Depois de lançar patches de segurança para duas vulnerabilidades do Active Directory durante a Patch Tuesday de novembro de 2021, a Microsoft pediu aos clientes em 20 de dezembro que aplicassem os patches imediatamente para evitar que os invasores assumissem o controle dos domínios do Windows. Além da aplicação de patches, as organizações podem aumentar suas defesas contra ataques executando algumas ações que ajudarão a impedir a criação não autorizada de contas que podem levar ao aumento de privilégios e a um ataque.
Leitura relacionada
Ver os bastidores do CVE-2021-42278 e do CVE-2021-42287
Em9 de Novembro de 2021, a Microsoft lançou quatro CVEs relacionados com problemas de segurança no Active Directory e atribuiu-os a Andrew Bartlett. O tema comum a três destas actualizações de segurança parece envolver a validação da exclusividade de determinados atributos de objectos do AD e a verificação de que não há cruzamento de fios ao emitir bilhetes Kerberos, o que leva à emissão de bilhetes para o mandante errado ou para o serviço errado.
Enquanto muitos na comunidade infosec especulavam que a exploração destes problemas envolveria condições de corrida não fiáveis ou outros casos extremos, os investigadores de segurança Charlie Clark e Ceri Coburn publicaram um artigo que demonstra como o CVE-2021-42278 pode ser utilizado abusivamente para aumentar privilégios por defeito de forma fiável em qualquer domínio/floresta, e mesmo em relações de confiança entre florestas em configurações específicas.
Antes desta actualização de segurança, não existia qualquer imposição que exigisse que o atributo sAMAccountName das contas de computador/serviço terminasse com um sinal de dólar ($), permitindo a existência de contas com um nome idêntico ao de contas privilegiadas, como o controlador de domínio, excepto pelo sinal de dólar final.
Charlie e Ceri descobriram que um atacante podia pedir um TGT (Ticket Granting Ticket) Kerberos para uma conta com um sAMAcountName idêntico ao de um controlador de domínio (excluindo o sinal de dólar à direita) e depois alterar o atributo sAMAccountName dessa conta. O TGT do atacante continuaria a ser válido, apesar de alterar o atributo sAMAccountName da conta.
Agora, o atacante pode chamar a extensão S4U2Self Kerberos para obter um Ticket de Serviço Kerberos para qualquer utilizador arbitrário, incluindo utilizadores privilegiados - como membros do grupo Admins do Domínio - para o serviço associado ao TGT do atacante. O controlador de domínio tentaria emitir o bilhete para um serviço associado ao nome da conta no TGT sem o sinal de dólar. Quando o controlador de domínio não consegue encontrar essa conta porque o atributo sAMAccountName foi alterado, procura um serviço associado ao nome no TGT com um sinal de dólar à direita e encontra a conta do controlador de domínio. Como resultado, o controlador de domínio emitiria de forma fiável um bilhete para o utilizador privilegiado para o controlador de domínio e enviá-lo-ia para o atacante.

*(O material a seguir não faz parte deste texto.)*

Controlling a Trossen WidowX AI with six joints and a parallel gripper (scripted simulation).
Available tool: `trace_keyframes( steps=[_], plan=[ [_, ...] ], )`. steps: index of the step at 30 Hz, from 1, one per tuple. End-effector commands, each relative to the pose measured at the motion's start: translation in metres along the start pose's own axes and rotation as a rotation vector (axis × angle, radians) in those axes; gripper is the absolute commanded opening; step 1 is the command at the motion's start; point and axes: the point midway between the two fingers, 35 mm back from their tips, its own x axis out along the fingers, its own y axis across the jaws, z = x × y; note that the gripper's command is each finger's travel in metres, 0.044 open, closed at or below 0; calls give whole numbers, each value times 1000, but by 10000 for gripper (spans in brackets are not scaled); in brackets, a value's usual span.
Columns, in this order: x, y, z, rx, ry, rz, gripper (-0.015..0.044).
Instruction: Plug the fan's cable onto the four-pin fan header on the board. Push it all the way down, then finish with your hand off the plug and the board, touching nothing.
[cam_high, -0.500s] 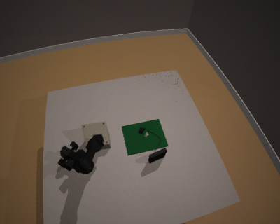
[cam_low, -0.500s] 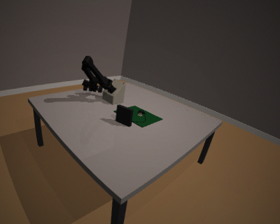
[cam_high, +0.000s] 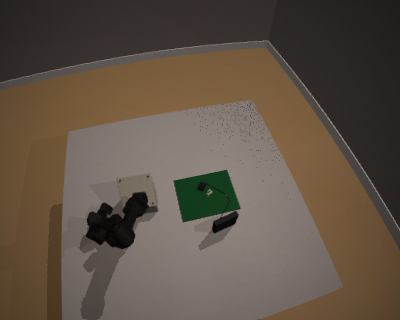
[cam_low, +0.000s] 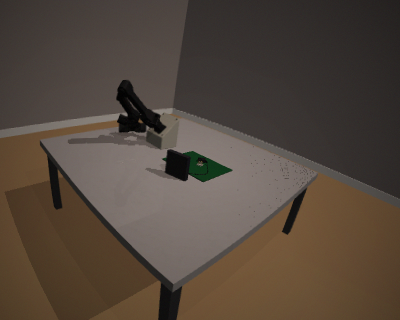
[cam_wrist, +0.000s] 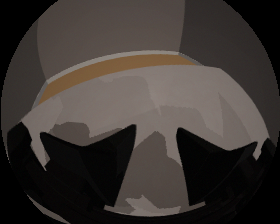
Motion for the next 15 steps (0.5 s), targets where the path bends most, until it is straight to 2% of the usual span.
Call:
trace_keyframes(
  steps=[1,6,15],
  plan=[
    [1,6,-9,-105,37,17,210],
    [-8,50,-1,-196,-7,160,210],
    [-14,98,-8,-408,-1,263,210]
  ],
)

Apesar de uma funcionalidade da extensão de delegação restrita Kerberos ser utilizada de forma abusiva neste ataque (S4U2Self), adicionar todas as contas privilegiadas ao grupo Protected Users ou defini-las como sensíveis para delegação não reduziria o risco porque estes controlos de segurança apenas afectam o S4U2Proxy.

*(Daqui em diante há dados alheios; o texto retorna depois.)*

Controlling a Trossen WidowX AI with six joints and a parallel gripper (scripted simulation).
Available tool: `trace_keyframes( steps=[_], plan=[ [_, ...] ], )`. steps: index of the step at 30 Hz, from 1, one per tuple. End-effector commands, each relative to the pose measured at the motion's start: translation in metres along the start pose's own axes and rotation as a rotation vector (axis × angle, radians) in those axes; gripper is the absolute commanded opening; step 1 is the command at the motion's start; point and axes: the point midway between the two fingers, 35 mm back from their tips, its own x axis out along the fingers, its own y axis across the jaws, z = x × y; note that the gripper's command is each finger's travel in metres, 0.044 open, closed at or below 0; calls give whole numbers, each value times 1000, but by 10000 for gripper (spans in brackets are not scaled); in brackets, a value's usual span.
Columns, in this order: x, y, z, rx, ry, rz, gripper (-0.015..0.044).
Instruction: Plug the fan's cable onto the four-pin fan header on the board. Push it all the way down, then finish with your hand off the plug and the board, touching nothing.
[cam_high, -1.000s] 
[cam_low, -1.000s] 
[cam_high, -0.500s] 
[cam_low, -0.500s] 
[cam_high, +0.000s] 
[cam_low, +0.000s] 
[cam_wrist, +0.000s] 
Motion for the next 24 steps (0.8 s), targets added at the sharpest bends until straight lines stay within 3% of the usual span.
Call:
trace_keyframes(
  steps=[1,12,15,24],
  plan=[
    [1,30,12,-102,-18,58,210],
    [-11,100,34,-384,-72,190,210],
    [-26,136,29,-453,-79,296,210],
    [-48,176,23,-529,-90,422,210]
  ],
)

Embora este ataque exija privilégios de escrita no atributo sAMAccountName de uma conta que tenha pelo menos um Service Principal Name (SPN), por predefinição, todos os utilizadores autenticados podem criar até dez novas contas de computador no domínio, o que lhes permite "trazer a sua própria conta de computador" e explorar esta vulnerabilidade.
Note-se que o grupo Utilizadores Autenticados inclui utilizadores estrangeiros de outras florestas com uma relação de confiança adequada, o que significa que - de acordo com a configuração predefinida - os atacantes podem criar uma conta de computador numa floresta de confiança e executar o ataque também nessa floresta, quebrando outro limite de segurança.
Como mitigar o CVE-2021-42278 e o CVE-2021-42287
Para evitar ataques que exploram o CVE-2021-42278 e o CVE-2021-42287, recomendo vivamente três itens de acção:
- Instalar imediatamente as correcções(CVE-42287 e CVE-422278)
- Alterar o valor do atributo MSDS-MachineAccountQuota para zero
- Aplicar o Princípio do Privilégio Mínimo à atribuição de direitos de utilizador com a etiqueta "Adicionar estações de trabalho ao domínio" (SeMachineAccountPrivilege)
Este plano de acção ajudará a evitar a criação não autorizada de contas de computador e a elevar a fasquia para a execução deste ataque, bem como de vários outros ataques que requerem uma conta de computador ou uma conta que tenha um SPN.